Hi,
- I have prepared the correct connection to Snowflake in AWS Glue. According to the instructions from here.
The URL looks like this:
jdbc:snowflake://account_name.snowflakecomputing.com/?user=user_name&db=sample&role=role_name&warehouse=warehouse_name
, exactly like in the documentation
- I created a crawler using a prepared connection for a selected table from Snowflake.
- The crawler started successfully, and all table elements were loaded correctly. The schema was loaded correctly
- In job Glue (Job is created by the script, not visual builder, etc.), using the
create_dynamic_frame_from_catalog
method, I get the following error:
23/06/22 10:58:18 ERROR ProcessLauncher: Error from Python:Traceback (most recent call last):
File "/tmp/sample.py", line 94, in <module>
GluePythonSampleJob().run()
File "/tmp/sample.py", line 52, in run
dyf = self.read_data_from_catalog(self.context)

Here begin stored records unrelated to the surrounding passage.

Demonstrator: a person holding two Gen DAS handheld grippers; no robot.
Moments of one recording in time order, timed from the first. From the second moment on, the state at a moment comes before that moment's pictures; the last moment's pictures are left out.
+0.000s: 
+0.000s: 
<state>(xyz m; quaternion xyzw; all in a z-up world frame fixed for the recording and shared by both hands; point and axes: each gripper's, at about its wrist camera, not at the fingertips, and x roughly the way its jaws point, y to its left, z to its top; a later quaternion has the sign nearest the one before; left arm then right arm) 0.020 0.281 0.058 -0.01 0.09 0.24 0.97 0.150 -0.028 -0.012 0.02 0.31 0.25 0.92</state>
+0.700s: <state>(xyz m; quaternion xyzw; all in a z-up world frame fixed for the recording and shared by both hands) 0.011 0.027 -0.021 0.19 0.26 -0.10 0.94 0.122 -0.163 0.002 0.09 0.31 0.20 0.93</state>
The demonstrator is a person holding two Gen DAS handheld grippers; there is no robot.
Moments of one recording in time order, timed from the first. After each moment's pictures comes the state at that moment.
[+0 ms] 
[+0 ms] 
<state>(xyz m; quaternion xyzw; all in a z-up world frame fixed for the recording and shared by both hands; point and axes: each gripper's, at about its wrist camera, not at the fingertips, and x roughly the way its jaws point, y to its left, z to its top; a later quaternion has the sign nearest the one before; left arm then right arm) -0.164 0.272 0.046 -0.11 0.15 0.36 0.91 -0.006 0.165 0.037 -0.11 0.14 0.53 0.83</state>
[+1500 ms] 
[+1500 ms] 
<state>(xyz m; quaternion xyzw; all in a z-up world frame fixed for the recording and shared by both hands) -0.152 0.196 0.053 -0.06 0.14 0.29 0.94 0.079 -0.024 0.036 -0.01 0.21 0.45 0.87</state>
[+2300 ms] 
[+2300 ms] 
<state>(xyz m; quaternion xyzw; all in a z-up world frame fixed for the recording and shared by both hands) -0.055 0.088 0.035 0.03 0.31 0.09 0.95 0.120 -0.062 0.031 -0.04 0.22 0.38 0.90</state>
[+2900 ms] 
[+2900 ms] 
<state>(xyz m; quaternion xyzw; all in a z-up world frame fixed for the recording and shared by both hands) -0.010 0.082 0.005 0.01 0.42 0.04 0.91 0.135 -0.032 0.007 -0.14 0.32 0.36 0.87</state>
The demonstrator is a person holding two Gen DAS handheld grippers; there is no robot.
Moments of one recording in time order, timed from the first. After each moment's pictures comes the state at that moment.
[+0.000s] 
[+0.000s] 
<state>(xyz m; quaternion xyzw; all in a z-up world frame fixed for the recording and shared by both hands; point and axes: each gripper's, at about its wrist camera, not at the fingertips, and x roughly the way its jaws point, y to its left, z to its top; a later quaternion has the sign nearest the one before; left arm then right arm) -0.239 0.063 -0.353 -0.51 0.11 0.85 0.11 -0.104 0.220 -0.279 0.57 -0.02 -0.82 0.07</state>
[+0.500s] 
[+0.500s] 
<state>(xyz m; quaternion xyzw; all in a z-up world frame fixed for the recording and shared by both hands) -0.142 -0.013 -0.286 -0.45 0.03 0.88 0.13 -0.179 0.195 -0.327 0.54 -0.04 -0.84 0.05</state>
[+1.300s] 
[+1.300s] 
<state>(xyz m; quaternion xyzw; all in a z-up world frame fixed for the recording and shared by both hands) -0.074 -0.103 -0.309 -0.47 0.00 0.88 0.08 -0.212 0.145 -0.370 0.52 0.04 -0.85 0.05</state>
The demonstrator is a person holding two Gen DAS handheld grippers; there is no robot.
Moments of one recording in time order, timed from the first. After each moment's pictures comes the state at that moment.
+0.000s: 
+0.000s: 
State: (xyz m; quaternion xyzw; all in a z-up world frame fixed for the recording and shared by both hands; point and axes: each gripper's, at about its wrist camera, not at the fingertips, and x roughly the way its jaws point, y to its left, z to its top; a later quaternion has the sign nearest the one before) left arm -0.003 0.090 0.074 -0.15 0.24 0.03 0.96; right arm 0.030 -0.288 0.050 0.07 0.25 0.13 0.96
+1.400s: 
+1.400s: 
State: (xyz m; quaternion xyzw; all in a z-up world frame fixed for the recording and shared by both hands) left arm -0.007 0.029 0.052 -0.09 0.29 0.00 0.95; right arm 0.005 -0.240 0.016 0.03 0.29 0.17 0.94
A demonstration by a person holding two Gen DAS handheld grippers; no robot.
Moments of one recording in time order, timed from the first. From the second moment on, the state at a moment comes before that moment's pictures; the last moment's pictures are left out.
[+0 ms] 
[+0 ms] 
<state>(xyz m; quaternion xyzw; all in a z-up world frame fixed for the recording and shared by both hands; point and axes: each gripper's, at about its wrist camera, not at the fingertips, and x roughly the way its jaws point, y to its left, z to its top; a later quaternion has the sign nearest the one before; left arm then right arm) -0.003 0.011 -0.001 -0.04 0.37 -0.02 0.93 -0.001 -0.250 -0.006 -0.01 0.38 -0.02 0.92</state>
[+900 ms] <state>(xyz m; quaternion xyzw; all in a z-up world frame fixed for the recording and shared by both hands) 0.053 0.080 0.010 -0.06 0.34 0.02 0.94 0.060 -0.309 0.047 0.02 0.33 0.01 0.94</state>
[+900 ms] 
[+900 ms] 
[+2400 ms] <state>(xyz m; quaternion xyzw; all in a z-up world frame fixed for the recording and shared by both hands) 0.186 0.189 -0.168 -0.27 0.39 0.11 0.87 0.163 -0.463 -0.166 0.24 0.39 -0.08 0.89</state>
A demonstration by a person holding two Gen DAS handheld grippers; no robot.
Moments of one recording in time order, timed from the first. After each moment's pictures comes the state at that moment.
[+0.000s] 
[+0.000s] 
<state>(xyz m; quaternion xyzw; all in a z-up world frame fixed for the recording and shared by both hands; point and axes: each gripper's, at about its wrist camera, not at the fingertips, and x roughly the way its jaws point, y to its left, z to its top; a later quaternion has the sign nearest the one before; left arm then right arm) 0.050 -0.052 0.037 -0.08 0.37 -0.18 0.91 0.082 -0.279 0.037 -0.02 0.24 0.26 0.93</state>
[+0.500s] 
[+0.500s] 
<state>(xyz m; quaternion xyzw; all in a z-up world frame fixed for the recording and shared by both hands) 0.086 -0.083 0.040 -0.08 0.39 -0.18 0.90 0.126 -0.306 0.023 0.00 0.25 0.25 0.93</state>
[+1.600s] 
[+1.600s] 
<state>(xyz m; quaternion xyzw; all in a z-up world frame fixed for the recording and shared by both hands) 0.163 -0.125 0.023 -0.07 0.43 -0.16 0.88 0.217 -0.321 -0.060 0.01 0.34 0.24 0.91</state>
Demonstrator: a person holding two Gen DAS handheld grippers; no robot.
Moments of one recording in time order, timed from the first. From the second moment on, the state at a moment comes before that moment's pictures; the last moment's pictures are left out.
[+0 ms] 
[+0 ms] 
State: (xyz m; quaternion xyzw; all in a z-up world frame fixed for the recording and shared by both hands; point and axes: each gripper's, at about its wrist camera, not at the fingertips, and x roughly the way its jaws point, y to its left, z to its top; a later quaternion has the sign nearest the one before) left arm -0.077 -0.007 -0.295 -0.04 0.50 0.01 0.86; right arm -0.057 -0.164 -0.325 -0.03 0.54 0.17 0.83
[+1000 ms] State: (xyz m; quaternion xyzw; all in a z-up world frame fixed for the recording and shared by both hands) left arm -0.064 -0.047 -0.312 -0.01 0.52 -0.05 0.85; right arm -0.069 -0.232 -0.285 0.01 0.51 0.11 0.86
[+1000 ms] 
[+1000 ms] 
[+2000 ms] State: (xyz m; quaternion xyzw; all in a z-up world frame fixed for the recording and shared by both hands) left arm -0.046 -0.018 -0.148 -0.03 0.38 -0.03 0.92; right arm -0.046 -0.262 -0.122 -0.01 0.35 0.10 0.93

File "/tmp/sample.py", line 63, in read_data_from_s3
table_name='test-table',
File "/opt/amazon/lib/python3.6/site-packages/awsglue/context.py", line 186, in create_dynamic_frame_from_catalog
makeOptions(self._sc, additional_options), catalog_id),
File "/opt/amazon/spark/python/lib/py4j-0.10.9-src.zip/py4j/java_gateway.py", line 1305, in __call__
answer, self.gateway_client, self.target_id, self.name)
File "/opt/amazon/spark/python/lib/pyspark.zip/pyspark/sql/utils.py", line 117, in deco
raise converted from None
pyspark.sql.utils.IllegalArgumentException: No group with name <host>
Method body:
dyf = glue_context.create_dynamic_frame_from_catalog(
database='db-snowflake',
table_name='test-table',
transformation_ctx="datasource0")
When the table is prepared on the basis of CSV from S3, using a crawler - everything works fine.
This looks like a connection issue to Snowflake to me. However, I do not understand why this problem occurs, since the crawler correctly read all the data.
UPDATE
Exactly the same happens for the virtual job, based on this catalog.
What can I do?
sounds like a bug in the url handling since snowflake works with account instead of host, do you have the rest of the exception stackrtrace to see what is trying to get the host?
@twood Did you solve this issue. Im getting the same error. Can you post your answer here?